- [WORK TO BE COMPLETED] Take the lines from the one containing "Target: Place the" through the end of the material and write them out exactly, omitting pictures.

*** Block opens ***

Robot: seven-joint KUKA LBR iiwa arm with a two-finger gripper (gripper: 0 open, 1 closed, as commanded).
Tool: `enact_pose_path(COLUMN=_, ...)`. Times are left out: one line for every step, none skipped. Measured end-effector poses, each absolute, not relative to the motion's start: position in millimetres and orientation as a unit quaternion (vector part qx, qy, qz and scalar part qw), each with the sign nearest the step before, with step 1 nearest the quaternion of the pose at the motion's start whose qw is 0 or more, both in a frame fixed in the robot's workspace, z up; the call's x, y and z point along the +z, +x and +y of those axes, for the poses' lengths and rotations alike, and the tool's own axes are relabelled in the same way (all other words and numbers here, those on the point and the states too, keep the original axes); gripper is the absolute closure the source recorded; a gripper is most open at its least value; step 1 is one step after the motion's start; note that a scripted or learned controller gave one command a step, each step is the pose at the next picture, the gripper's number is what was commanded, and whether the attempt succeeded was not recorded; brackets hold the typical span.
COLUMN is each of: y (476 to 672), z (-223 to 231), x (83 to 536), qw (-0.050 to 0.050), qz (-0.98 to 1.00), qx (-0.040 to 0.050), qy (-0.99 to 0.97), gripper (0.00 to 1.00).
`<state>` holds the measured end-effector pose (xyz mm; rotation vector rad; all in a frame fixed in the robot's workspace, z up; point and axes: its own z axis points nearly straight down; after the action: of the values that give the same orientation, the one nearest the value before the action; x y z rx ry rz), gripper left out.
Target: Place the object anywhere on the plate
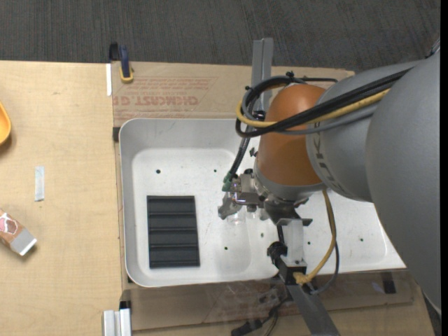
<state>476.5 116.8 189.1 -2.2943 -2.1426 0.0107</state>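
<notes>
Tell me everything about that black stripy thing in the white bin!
The black ridged plate is a dark, flat rectangle, longer than it is wide. Crosswise grooves split it into four bands. It looks matte, like rubber or plastic. It lies flat on the floor of the left white bin, in the bin's left half, nearer the front wall. Nothing rests on it. The gripper is off to its right, apart from it.

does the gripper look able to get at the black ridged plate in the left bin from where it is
Probably yes: the black ridged plate lies flat with nothing on it, and the gripper hangs just beside it over bare left bin floor.
</notes>
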Motion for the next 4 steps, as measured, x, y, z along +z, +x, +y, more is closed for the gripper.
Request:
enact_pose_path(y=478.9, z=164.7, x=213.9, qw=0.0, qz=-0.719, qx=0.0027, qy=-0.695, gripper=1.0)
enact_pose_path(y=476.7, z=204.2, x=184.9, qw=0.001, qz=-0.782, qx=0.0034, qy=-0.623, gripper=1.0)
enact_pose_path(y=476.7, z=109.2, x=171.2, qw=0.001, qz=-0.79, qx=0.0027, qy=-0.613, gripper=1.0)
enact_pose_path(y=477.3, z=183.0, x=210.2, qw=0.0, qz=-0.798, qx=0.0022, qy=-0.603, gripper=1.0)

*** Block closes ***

- [WRITTEN RESPONSE]
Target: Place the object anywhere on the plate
<state>476.5 116.8 189.1 -2.2943 -2.1426 0.0107</state>
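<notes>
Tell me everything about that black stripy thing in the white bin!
The black ridged plate is a dark, flat rectangle, longer than it is wide. Crosswise grooves split it into four bands. It looks matte, like rubber or plastic. It lies flat on the floor of the left white bin, in the bin's left half, nearer the front wall. Nothing rests on it. The gripper is off to its right, apart from it.

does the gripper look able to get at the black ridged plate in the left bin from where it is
Probably yes: the black ridged plate lies flat with nothing on it, and the gripper hangs just beside it over bare left bin floor.
</notes>
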Motion for the next 4 steps, as measured, x, y, z along +z, +x, +y, more is closed for the gripper.
Request:
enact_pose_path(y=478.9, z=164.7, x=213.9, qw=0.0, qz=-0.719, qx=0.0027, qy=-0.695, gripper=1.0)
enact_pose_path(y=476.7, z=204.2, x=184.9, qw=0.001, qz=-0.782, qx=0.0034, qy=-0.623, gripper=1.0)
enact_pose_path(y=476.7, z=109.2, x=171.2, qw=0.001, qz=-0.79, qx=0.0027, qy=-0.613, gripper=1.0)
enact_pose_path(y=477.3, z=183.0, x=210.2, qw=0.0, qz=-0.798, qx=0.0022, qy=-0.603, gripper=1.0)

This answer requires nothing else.